Holly Hutchinson
- Country (sports): Great Britain
- Born: 11 September 1997 (age 28)
- Plays: Right-handed
- College: Old Dominion University
- Prize money: $30,605

Singles
- Career record: 72–90
- Highest ranking: No. 916 (21 April 2025)
- Current ranking: No. 1,032 (27 October 2025)

Doubles
- Career record: 80–57
- Career titles: 9 ITF
- Highest ranking: No. 258 (26 May 2025)
- Current ranking: No. 311 (27 October 2025)

= Holly Hutchinson (tennis) =

British tennis player (born 1997)

Holly Hutchinson (born 11 September 1997) is a British tennis player.

==Career==
She played her last junior match at the 2015 Wimbledon girls' doubles alongside Georgina Axon, losing 6-0 6-2 to Canadian duo Bianca Andreescu and Katherine Sebov.

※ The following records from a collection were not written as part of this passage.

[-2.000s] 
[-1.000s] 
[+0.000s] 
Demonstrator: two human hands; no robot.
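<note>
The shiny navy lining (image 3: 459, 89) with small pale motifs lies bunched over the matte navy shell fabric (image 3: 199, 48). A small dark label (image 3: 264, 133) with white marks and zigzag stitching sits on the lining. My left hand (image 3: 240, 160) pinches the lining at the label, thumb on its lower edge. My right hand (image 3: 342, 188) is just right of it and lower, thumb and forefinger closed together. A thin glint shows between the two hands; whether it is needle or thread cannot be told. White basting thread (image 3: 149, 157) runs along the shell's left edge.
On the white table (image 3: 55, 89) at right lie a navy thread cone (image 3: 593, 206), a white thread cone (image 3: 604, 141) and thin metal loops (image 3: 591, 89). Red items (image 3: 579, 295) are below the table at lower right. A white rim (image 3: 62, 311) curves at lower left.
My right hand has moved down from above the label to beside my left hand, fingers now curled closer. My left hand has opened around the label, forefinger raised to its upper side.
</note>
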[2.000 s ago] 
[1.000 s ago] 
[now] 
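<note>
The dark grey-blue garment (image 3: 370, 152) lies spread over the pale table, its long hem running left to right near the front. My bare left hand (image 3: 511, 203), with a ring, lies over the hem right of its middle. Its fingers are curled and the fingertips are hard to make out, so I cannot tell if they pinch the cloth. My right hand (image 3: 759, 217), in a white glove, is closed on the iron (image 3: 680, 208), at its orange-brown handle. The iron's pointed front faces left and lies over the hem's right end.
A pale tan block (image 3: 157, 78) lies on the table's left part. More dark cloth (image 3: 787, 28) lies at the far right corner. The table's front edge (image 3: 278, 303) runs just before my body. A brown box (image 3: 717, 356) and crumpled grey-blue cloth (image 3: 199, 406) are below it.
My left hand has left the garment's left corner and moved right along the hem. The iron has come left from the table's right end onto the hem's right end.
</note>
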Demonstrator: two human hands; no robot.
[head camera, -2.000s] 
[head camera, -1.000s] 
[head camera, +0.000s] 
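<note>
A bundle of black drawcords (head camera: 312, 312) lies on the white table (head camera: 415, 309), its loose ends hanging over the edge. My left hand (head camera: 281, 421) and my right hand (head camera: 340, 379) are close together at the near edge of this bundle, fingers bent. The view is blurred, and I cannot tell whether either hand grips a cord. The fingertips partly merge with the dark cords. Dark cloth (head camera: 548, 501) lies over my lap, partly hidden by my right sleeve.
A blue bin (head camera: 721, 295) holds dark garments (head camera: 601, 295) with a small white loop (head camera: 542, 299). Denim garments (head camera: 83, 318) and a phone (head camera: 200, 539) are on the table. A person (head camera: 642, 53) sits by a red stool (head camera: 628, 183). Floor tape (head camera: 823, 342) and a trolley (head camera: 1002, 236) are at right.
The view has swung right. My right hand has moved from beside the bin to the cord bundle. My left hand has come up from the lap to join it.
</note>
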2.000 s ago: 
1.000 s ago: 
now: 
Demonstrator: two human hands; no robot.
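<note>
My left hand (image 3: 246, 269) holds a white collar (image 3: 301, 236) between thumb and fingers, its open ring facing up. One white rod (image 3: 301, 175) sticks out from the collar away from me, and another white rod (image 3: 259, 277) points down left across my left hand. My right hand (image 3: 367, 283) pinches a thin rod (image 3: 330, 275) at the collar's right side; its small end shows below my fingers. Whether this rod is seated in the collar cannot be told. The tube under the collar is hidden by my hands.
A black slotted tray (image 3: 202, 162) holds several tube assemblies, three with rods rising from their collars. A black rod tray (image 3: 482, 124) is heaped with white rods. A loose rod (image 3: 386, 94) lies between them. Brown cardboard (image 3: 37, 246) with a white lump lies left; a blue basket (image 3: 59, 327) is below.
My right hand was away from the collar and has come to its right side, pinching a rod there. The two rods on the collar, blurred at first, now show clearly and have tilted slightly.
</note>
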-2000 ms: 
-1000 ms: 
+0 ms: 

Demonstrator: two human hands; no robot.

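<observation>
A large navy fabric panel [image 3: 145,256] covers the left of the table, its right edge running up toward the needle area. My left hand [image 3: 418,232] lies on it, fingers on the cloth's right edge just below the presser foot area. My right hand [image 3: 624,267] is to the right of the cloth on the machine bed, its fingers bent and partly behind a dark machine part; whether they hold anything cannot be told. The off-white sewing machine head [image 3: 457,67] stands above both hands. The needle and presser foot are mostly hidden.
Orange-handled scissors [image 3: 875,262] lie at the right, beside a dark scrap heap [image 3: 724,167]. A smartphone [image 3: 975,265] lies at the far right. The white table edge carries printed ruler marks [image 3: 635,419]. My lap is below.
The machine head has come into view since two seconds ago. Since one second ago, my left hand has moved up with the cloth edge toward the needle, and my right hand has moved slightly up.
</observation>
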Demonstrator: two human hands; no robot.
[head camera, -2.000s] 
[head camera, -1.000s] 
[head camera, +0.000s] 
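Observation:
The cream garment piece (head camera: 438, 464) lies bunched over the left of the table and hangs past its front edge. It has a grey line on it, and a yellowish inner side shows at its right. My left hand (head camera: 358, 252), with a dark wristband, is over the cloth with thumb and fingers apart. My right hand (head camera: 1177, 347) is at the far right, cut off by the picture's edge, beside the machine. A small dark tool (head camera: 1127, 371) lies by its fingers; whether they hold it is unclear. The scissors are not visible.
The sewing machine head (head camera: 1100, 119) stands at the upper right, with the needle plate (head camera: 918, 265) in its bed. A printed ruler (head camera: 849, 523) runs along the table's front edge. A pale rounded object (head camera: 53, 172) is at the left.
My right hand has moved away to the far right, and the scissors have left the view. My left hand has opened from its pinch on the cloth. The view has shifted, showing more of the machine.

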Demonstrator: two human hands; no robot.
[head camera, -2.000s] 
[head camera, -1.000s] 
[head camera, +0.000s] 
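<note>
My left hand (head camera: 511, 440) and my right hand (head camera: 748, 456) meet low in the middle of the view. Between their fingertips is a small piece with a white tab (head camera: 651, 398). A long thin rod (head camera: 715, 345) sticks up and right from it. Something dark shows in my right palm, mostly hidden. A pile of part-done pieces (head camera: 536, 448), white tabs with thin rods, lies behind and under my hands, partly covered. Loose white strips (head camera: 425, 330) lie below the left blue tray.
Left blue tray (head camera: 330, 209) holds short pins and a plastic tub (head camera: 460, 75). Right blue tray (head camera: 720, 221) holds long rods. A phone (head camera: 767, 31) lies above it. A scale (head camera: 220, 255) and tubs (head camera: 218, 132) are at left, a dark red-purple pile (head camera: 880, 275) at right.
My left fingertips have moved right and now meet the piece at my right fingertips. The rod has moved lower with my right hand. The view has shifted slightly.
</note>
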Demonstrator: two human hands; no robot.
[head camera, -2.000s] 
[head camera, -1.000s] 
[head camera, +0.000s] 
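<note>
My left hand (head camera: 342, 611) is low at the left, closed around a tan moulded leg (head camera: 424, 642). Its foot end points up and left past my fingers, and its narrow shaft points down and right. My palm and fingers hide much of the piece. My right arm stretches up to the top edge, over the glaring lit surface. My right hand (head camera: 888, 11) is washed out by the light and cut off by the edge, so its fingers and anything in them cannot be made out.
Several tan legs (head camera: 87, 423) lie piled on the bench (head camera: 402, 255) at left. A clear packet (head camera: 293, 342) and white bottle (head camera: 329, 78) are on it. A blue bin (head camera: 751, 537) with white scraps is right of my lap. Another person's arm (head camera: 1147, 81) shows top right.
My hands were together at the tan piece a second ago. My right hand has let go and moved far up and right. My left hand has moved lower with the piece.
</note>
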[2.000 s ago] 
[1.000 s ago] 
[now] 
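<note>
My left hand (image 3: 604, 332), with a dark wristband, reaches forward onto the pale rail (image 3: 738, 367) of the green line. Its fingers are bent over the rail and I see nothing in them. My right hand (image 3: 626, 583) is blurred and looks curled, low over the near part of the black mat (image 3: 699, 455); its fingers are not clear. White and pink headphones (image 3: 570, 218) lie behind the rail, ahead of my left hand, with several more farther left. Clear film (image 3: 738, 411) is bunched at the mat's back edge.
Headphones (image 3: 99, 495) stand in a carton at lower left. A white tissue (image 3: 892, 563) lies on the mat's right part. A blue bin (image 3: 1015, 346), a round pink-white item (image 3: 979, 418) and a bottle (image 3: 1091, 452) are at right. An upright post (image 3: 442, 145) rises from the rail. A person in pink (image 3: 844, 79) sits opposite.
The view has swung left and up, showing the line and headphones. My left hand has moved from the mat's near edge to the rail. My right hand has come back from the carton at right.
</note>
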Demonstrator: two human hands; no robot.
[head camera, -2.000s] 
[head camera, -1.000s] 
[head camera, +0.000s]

Playing with Ella McDonald she won the ladies doubles at the Roehampton W35 in August 2024, to claim their third trophy in four tournaments. She won the final of the women’s doubles at the W50 Funchal tournament in Portugal in a November 2024 alongside compatriot McDonald, beating Martyna Kubka and Sarah Beth Grey in the semi final before defeating Riya Bhatia and Polina Iatcenko.

==ITF Circuit finals==

===Doubles: 12 (8 titles, 4 runner–ups)===

| Legend |
|---|
| W50 tournaments |
| W25/35 tournaments |
| W15 tournaments |

| Result | W–L | Date | Tournament | Tier | Surface | Partner | Opponents | Score |
|---|---|---|---|---|---|---|---|---|
| Loss | 0–1 | Jul 2023 | ITF Cantanhede, Portugal | W25 | Carpet | GBR Madeleine Brooks | POR Francisca Jorge POR Matilde Jorge | 3–6, 3–6 |
| Loss | 0–2 | Jul 2023 | ITF Roehampton, United Kingdom | W25 | Hard | GBR Madeleine Brooks | IND Rutuja Bhosale GBR Sarah Beth Grey | 6–0, 4–6, [4–10] |
| Win | 1–2 | Jan 2024 | ITF Monastir, Tunisia | W15 | Hard | GER Laura Böhner | NED Rikke de Koning NED Marente Sijbesma | 6–4, 7–6^{(4)} |
| Win | 2–2 | Mar 2024 | ITF Sharm El Sheikh, Egypt | W15 | Hard | FRA Julie Belgraver | ROM Karola Bejenaru KOR Jeong Bo-young | 7–6^{(4)}, 3–6, [10–7] |
| Win | 3–2 | May 2024 | ITF Nottingham, United Kingdom | W35 | Hard | GBR Ella McDonald | GBR Ali Collins GBR Lauryn John-Baptiste | 7–6^{(4)}, 7–6^{(5)} |
| Win | 4–2 | Jun 2024 | ITF Madrid, Spain | W15 | Clay | GBR Ella McDonald | BRA Ana Candiotto PER Anastasia Iamachkine | 6–4, 6–1 |
| Win | 5–2 | Aug 2024 | ITF Roehampton, United Kingdom | W35 | Hard | GBR Ella McDonald | AUS Gabriella Da Silva Fick FRA Alice Robbe | 6–2, 3–6, [10–3] |
| Win | 6–2 | Nov 2024 | ITF Funchal, Portugal | W50 | Hard | GBR Ella McDonald | IND Riya Bhatia Polina Iatcenko | 3–6, 6–2, [10–8] |
| Win | 7–2 | Mar 2025 | ITF Santo Domingo, Dominican Republic | W50 | Hard | GBR Ella McDonald | USA Carmen Corley USA Maribella Zamarripa | 6–1, 6–4 |
| Win | 8–2 | Apr 2025 | ITF Nottingham, United Kingdom | W35 | Hard | GBR Naiktha Bains | GBR Brooke Black GBR Daniela Piani | 6–3, 6–3 |
| Loss | 8–3 | Apr 2025 | ITF Nottingham, United Kingdom | W35 | Hard | GBR Naiktha Bains | FRA Alice Robbe KOS Arlinda Rushiti | 6–3, 4–6, [5–10] |
| Loss | 8–4 | Jul 2025 | ITF Nottingham, United Kingdom | W50 | Hard | GBR Naiktha Bains | GBR Victoria Allen USA Amelia Rajecki | 4–6, 6–4, [6–10] |
| Win | 9–4 | Nov 2025 | ITF Funchal, Portugal | W50 | Hard | GBR Ella McDonald | BEL Polina Bakhmutkina GER Mina Hodzic | 6–2, 4–6, [10–8] |

==Personal life==
She is from Middlesex, England and attended Old Dominion University in the United States.